## Given information

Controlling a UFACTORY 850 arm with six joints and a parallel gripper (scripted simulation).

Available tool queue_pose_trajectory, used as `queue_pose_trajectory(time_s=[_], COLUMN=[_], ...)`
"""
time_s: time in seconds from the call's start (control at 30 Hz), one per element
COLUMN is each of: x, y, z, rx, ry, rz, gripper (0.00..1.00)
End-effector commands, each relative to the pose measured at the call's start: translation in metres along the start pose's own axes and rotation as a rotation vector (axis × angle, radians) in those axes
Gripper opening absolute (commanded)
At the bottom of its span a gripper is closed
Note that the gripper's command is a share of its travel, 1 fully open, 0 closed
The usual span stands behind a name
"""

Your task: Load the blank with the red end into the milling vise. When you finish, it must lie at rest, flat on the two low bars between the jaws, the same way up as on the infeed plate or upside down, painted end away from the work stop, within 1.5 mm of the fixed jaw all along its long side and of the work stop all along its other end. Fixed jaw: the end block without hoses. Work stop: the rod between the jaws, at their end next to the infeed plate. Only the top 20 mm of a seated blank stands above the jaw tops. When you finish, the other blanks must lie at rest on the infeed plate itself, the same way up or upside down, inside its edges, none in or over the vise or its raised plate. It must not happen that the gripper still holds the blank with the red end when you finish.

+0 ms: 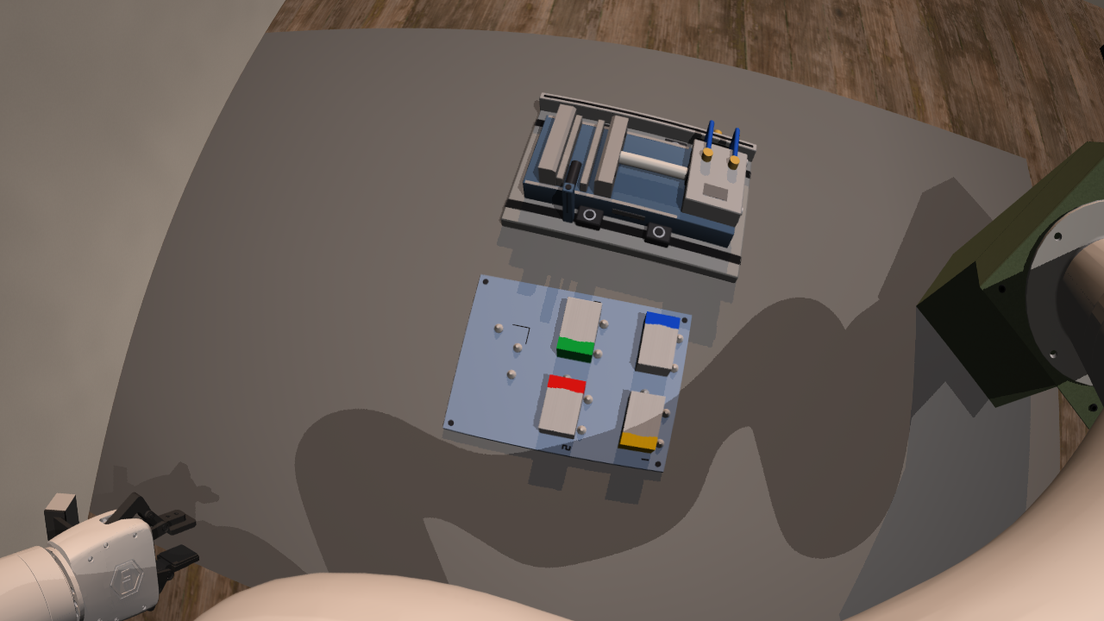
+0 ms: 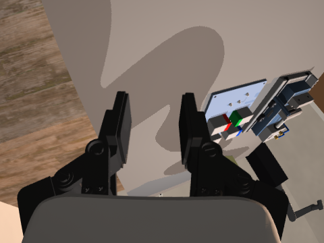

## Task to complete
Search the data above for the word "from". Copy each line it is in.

## Exercise answer
time_s: time in seconds from the call's start (control at 30 Hz), one per element
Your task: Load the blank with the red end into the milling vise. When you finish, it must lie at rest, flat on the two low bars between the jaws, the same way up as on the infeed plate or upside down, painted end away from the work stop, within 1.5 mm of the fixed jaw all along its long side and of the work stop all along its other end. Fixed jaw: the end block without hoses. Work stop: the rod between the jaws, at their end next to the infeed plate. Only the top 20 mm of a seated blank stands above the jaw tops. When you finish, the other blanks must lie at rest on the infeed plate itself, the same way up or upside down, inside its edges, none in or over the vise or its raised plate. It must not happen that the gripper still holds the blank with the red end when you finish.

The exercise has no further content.